Funding: Heart and Stroke Foundation of Canada, 2016 -
Systemic inflammation, diabetes and depression study
Emerging evidence suggests that systemic inflammation may play an important role in the pathogenesis and recurrence of depression in people with type 2 diabetes.
The proposed study seeks to examine the association between systemic inflammation and depression in a community sample of individuals with type 2 diabetes.
The central research questions are: a) Are the inflammatory markers C-reactive protein (CRP) and interleukin 6 (IL-6) associated with an increased risk of depression in individuals with type 2 diabetes? b) Are individuals with type 2 diabetes and elevated CRP or IL-6 markers and depressive symptoms at higher risk for poor diabetes control and cardiovascular diabetes complications?
Funding: Canadian Diabetes Association, 2016 -
Depression, anxiety, systemic inflammation and risk of type 2 diabetes study
The aim of this study is to evaluate the interaction between depression, anxiety, systemic inflammation and type 2 diabetes incidence.
The three main objectives are a) to identify the association between depression/anxiety symptoms and systemic inflammation while controlling for other diabetes risk factors;
b) to evaluate potential interactions between depression/anxiety, systemic inflammation and lifestyle related behaviors and their association with type 2 diabetes incidence while controlling for other
diabetes risk factors; and c) to identify the role of recurrent depression on the association between systemic inflammation and type 2 diabetes incidence.
Funding: Healthy Minds Canada/Pfizer Canada and CIHR, 2016 -
Past funded projects
Diabetes neighborhood and mental health study
The aim of this study is to provide a better understanding of the complex relationship between neighborhood environment, physical activity, diet, depression, disability and quality of life in people with diabetes. We are interested in both, geographic neighborhood information and perceived neighborhood characteristics.

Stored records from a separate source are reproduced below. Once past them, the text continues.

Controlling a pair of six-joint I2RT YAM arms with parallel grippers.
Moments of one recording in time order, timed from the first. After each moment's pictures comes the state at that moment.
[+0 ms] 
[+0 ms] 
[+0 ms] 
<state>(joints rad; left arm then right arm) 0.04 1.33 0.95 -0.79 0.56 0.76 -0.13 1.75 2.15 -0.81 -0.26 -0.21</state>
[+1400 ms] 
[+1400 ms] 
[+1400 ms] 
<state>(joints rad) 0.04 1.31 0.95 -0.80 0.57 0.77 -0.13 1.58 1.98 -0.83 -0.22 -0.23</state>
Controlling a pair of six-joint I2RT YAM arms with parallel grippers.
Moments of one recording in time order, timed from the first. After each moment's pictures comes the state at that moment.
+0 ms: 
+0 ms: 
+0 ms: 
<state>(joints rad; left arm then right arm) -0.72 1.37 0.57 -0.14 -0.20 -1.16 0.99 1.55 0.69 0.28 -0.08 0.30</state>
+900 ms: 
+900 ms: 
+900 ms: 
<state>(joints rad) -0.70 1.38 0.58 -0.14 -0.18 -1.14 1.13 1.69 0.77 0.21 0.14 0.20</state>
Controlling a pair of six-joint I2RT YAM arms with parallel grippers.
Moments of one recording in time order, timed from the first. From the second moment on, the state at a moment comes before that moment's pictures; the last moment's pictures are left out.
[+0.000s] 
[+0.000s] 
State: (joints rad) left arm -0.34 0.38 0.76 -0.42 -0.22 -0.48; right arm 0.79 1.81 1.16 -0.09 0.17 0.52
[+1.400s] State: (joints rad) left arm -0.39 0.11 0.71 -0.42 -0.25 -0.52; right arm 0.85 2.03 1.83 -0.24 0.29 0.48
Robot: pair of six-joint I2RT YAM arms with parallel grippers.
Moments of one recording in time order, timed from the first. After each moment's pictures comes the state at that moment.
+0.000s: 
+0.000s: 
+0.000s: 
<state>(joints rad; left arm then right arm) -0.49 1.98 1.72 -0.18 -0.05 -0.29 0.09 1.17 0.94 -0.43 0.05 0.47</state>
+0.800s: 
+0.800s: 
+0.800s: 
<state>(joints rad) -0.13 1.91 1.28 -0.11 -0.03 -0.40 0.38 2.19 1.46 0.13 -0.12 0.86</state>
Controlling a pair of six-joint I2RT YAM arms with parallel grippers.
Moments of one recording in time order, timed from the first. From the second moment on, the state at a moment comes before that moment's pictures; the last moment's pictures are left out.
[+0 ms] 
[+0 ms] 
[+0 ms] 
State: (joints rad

Funding: Canadian Diabetes Association, 2010-2013
Neighbourhood characteristics, chronic conditions and mental health
This project aims to identify the effect of neighbourhood characteristics on depression in peole with and without chronic conditions and to test potential pathways linking the neighbourhood environment to depression. The researchers will use data from participants of a large Canadian health survey followed-up for 16 years. The project is done in collaboration with researchers from the geography department of University of Montreal.
Funding: CIHR, 2011-2013
Depression and obesity
The team was interested in the longitudinal association between depression and obesity in the community. Using data from the longitudinal Canadian National Population Health Survey (NPHS), we evaluated the temporal change in prevalence of obesity–depression comorbidity and the longitudinal association from obesity to depression.
Funding: CIHR, 2007-2010
Psychiatric disorders and chronic conditions
The aim of the project was to study the association between mental disorders, chronic somatic conditions, and reduced functioning/disability in a representative Canadian community sample. Using data from the Canadian Community and Health Survey, the team compared the prevalence of functional disability in individuals with chronic medical conditions and comorbid mental disorders in comparison to individuals with either chronic medical conditions or mental disorders alone.